According to Edelman’s 2025 Trust Barometer, 87 per cent of people in the UAE trust the brands they use – among the highest levels globally – but that trust now demands proof, not promises. Consumers expect brands to act with clarity in moments of cultural, social, and technological change. It’s not enough to be visible; you have to be believable.

That’s where narrative discipline comes in as a business function. It protects equity, even when the environment changes. The principle is simple: define your purpose, prove it through consistent behaviour, and make sure every expression reinforces it. The repetition builds recognition; recognition builds credibility.

Consistency doesn’t mean monotony; it means coherence.
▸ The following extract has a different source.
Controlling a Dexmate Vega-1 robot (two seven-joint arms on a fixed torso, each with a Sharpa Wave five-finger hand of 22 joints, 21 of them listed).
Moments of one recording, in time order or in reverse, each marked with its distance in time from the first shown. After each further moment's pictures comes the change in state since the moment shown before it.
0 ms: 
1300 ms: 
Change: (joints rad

Patagonia is the reference case. Its decades-long focus on environmental responsibility has made every decisive act feel inevitable – like when it transferred ownership to a trust fighting climate change. People didn’t call it marketing; they called it integrity.

Here’s the paradox of the AI age: the more content technology can produce, the more human conviction will matter. AI can accelerate creation, but it can’t decide what a brand stands for. It doesn’t understand values. In an oversaturated landscape, algorithms amplify everything, but audiences are learning to filter noise and follow only signals they trust.

That’s good news for Dubai and the wider region. This is a market shaped by ambition, diversity, and possibility – where creativity meets velocity. The brands that thrive here will be the ones that pair speed with sense-making, energy with evidence.

The next generation of standout brands from the UAE won’t win because they shout. They’ll win because they know themselves. They’ll operate with intention, coherence, and credibility in a global marketplace that’s tired of empty noise.

By Radhika Banta, Head of Strategy, Publsh Group.